> **Task instructions**: Copy each line containing "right" from the listing below.

'''

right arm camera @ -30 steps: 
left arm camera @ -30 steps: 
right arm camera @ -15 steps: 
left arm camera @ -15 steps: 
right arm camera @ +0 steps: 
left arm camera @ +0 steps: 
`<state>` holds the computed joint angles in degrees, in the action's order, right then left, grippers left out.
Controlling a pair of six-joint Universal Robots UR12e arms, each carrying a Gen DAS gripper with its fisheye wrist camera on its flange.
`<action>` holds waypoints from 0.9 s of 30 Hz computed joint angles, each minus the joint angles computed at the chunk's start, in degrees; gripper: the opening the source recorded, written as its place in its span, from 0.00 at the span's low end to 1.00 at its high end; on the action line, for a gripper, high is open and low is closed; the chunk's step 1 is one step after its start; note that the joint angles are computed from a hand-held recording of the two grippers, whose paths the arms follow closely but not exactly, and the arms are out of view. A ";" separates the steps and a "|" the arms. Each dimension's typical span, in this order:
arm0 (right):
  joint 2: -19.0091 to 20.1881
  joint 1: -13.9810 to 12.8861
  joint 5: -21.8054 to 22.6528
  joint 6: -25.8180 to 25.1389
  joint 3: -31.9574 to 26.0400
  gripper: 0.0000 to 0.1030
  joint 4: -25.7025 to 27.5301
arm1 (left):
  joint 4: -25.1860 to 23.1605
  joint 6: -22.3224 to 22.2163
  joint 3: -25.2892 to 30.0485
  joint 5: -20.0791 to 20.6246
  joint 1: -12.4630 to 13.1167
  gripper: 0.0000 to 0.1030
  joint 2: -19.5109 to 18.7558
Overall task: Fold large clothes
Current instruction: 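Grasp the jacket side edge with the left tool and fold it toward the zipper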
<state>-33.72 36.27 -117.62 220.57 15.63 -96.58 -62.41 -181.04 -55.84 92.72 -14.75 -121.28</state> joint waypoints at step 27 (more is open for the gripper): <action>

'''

> **Result**:
right arm camera @ -30 steps: 
right arm camera @ -15 steps: 
right arm camera @ +0 steps: 
`<state>` holds the computed joint angles in degrees, in the action's order, right then left, grippers left out.
arm0 (right):

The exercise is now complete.